> WORK INSTRUCTIONS:
Copy down the listing below exactly. Do not include pictures.

> DATASET EXTRACT:
——
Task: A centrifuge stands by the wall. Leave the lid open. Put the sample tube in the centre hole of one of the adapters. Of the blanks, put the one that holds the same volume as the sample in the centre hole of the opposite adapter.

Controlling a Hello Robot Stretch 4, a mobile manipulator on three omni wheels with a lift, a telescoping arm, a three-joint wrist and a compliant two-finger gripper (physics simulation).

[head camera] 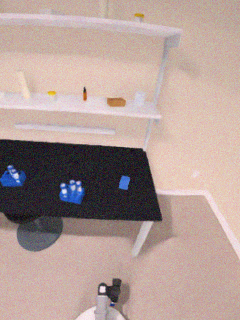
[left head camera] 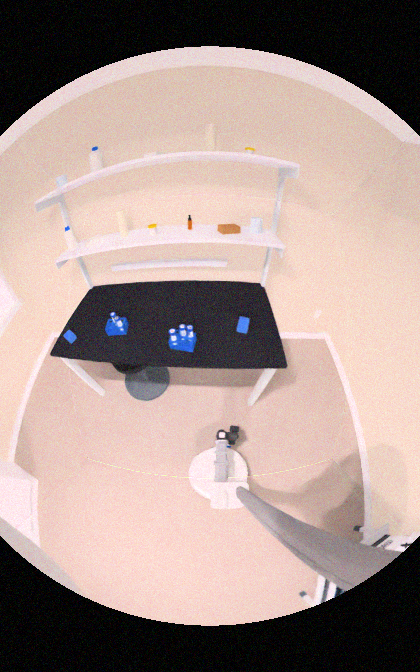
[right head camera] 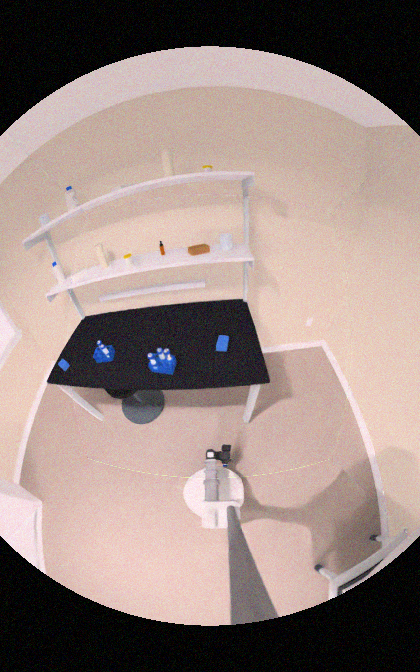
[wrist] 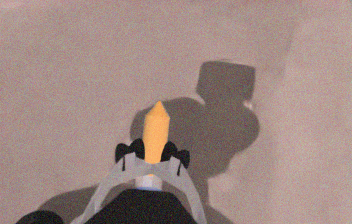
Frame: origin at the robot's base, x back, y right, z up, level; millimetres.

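Seen in the pictures: gripper, fingertip midpoint: [wrist: 153,152].
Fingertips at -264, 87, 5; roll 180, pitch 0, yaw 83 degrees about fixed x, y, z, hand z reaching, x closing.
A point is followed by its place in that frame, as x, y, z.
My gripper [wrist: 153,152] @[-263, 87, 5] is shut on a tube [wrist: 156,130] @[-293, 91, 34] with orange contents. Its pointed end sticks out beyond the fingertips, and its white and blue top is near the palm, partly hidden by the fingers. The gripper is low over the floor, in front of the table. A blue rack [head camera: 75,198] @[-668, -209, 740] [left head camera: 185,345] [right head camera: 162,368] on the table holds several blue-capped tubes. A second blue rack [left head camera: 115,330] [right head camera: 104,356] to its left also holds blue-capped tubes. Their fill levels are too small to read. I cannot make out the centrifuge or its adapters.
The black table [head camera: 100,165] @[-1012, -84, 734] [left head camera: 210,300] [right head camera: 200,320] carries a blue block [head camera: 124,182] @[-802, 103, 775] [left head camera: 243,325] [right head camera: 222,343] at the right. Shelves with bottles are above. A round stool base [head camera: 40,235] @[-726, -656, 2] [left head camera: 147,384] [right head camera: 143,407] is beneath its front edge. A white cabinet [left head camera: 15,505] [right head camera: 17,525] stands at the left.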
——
> EXPECTED OUTPUT:
Task: A centrifuge stands by the wall. Leave the lid open. Put the sample tube in the centre hole of one of the adapters. Of the blanks, put the one that holds the same volume as the sample in the centre hole of the opposite adapter.

Controlling a Hello Robot Stretch 4, a mobile manipulator on three omni wheels with a lift, a telescoping arm, a three-joint wrist and a compliant two-finger gripper (physics simulation).

[head camera] 
[left head camera] 
[right head camera] 
[wrist] 
Frame: origin at the robot's base, x back, y right, z up, level; millimetres.

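Seen in the pictures: gripper, fingertip midpoint: [wrist: 153,152].
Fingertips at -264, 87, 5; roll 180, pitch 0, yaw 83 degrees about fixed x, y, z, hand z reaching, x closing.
A point is followed by its place in that frame, as x, y, z.
My gripper [wrist: 153,152] @[-263, 87, 5] is shut on a tube [wrist: 156,130] @[-293, 91, 34] with orange contents. Its pointed end sticks out beyond the fingertips, and its white and blue top is near the palm, partly hidden by the fingers. The gripper is low over the floor, in front of the table. A blue rack [head camera: 75,198] @[-668, -209, 740] [left head camera: 185,345] [right head camera: 162,368] on the table holds several blue-capped tubes. A second blue rack [left head camera: 115,330] [right head camera: 104,356] to its left also holds blue-capped tubes. Their fill levels are too small to read. I cannot make out the centrifuge or its adapters.
The black table [head camera: 100,165] @[-1012, -84, 734] [left head camera: 210,300] [right head camera: 200,320] carries a blue block [head camera: 124,182] @[-802, 103, 775] [left head camera: 243,325] [right head camera: 222,343] at the right. Shelves with bottles are above. A round stool base [head camera: 40,235] @[-726, -656, 2] [left head camera: 147,384] [right head camera: 143,407] is beneath its front edge. A white cabinet [left head camera: 15,505] [right head camera: 17,525] stands at the left.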

There is no more output for this exercise.